**TASK STATEMENT**
The copy should begin at the line containing "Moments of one" and end at the last line of the material. Please reproduce those lines exactly and keep pictures out.

════════

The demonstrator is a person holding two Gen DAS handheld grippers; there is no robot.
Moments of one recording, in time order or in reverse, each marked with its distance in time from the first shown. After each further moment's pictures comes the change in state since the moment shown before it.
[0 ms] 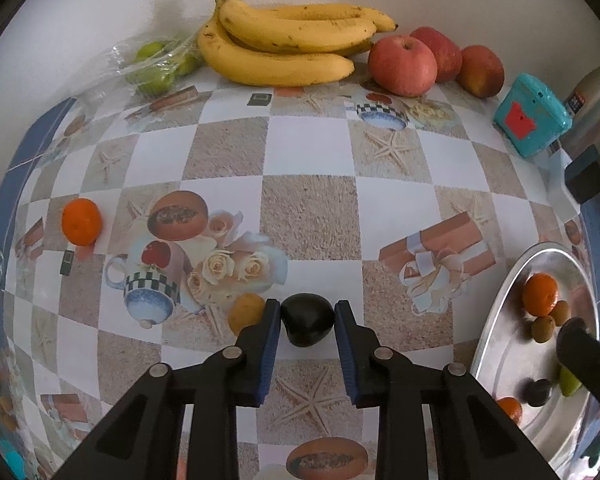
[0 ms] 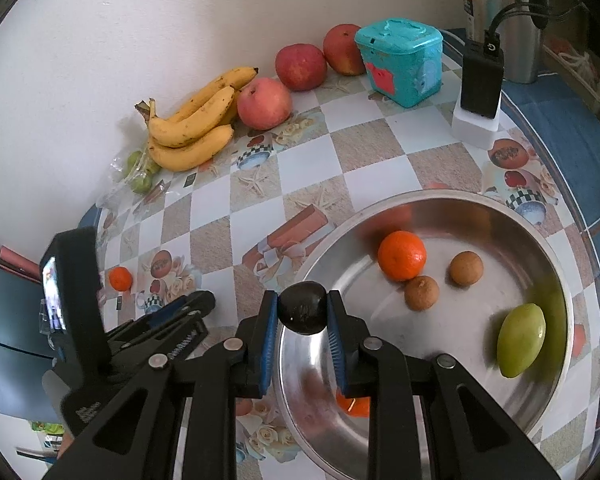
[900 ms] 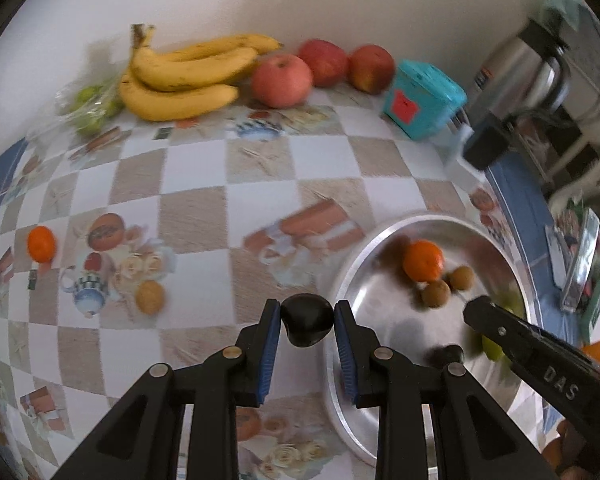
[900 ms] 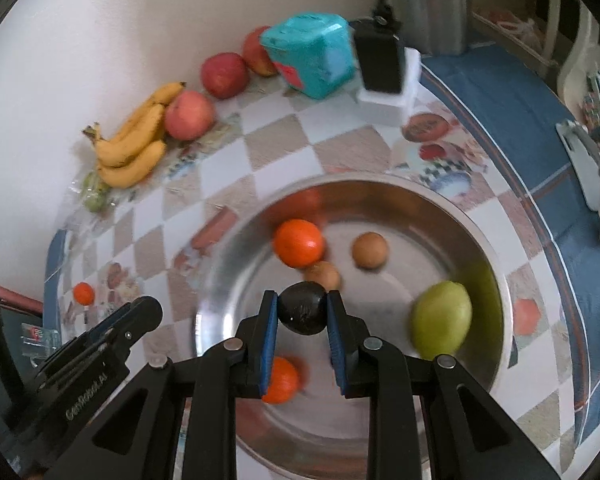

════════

**EXERCISE RESULT**
Moments of one recording, in time order or in reverse, each marked with its distance in time from the first shown. After each further moment's pictures comes the change in state since the moment shown before it.
[0 ms] 
[0 ms] 
[900 ms] 
[900 ms] 

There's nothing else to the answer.